Don't Go Changin'
Anybody remember that old song that went, "Don't go changin', tryin' to please me/I've never been displeased before..." Something like that. Well, it's the funniest thing. My best friend and I are dating now, and he's worried that somehow, I'll change on him. He thinks that somehow, I won't be the person that he can go to to answer any questions going on in his head, or that my feelings will get hurt by the way he speaks--now that we're emotionally involved.
We find ourselves in an odd predicament. Best friends, in love. We always loved each other. We've been friends for 8 years now, and it seems I'm the only one who can get along with him for any extended period of time besides his daughter. He notices and cares about stuff that no man has ever mentioned before. It's too funny.
The night I went over to his house for his birthday, we talked for the first time about how we felt about each other. Before he said anything, though, he took one look at my hair and asked, "When's the last time you went to the hairdresser?" I thought that was a funny question, then I thought about it and told him it had been some months. So on his birthday, he gave me a gift--money to get my hair done. He's just the sweetest thing. When he held me for the first time, he noticed that I was 'a little soft', and that I was not getting enough protein. So he bought me this huge can of whey protein to make sure I get what I need. It's been wild: he seriously wants to make sure I have whatever I need. He's actually getting me a new phone because he said it's costing me too much to talk and send him texts on the one that I have. He got my son a football, and he bends over backwards to make sure my daughter's happy .

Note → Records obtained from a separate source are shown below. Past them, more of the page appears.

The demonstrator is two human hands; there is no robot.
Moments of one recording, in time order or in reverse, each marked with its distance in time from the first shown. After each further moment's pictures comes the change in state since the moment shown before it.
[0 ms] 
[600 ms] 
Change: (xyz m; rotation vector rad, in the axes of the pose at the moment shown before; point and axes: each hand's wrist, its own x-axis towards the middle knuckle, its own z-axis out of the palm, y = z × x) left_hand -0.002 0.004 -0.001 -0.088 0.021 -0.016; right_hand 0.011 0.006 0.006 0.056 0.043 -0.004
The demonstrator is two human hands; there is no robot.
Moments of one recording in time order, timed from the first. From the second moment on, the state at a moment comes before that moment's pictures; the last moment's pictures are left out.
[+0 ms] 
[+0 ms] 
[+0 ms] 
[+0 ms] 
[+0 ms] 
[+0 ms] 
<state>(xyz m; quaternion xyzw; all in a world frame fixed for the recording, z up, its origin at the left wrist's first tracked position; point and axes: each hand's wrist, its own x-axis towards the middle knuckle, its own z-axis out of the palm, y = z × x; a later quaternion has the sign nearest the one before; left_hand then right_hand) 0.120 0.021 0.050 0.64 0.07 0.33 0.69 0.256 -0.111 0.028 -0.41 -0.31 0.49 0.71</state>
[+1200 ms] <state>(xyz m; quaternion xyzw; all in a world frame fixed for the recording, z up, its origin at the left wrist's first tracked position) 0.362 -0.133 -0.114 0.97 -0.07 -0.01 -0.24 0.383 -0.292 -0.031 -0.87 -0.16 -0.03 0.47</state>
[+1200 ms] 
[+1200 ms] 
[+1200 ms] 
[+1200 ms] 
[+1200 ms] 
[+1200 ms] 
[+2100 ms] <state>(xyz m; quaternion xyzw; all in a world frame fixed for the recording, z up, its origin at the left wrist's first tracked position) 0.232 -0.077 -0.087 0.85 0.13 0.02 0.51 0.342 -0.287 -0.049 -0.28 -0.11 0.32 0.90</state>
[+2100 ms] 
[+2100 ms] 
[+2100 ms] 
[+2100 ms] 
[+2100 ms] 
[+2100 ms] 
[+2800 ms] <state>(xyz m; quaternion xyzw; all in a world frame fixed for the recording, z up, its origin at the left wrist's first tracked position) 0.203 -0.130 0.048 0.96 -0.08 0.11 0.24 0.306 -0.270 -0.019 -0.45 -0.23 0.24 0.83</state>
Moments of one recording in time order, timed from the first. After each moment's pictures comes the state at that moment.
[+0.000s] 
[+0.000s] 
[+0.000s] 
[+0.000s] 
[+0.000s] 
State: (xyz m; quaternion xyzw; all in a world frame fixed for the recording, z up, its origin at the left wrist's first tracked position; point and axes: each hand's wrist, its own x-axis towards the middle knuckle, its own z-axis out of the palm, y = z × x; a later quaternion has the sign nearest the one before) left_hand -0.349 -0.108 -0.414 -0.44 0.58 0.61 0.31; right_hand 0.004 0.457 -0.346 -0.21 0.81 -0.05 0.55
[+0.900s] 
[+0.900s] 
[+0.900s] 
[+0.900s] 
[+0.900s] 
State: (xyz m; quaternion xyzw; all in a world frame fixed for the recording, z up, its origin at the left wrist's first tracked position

The best way I can describe the way I feel about our relationship is that it's the fulfillment of a dream that I didn't even know I had. Do you know what I mean? I am a modern woman, very independant. I don't ask anyone for anything. I've been taking care of my children on my own since I had them. I pay my own bills, buy my own food, fight my own battles. I do not ask for help, and I'm not used to getting any. And I learned to accept this as a fact of life. Now, I've got someone who's pretty much stepped up to the plate as more than just another boyfriend. He helps me discipline my kids, he doesn't ask me if I need anything because he knows I'll say no. He just gives me whatever he thinks I need. He listens to me, he texts me in the morning just to say good morning, and that he loves me. He calls me on his lunch breaks, and even though he has to get to work for 5:30 in the morning, he'll talk to me all night if I have something on my mind. He treats me like I'm important to him. It's beyond a trip.
The nature and dynamics of our relationship have changed a whole lot, but I do believe that it's for the better. Nothing is better than being in love with your best friend, except for the feeling that you get knowing that he loves you back.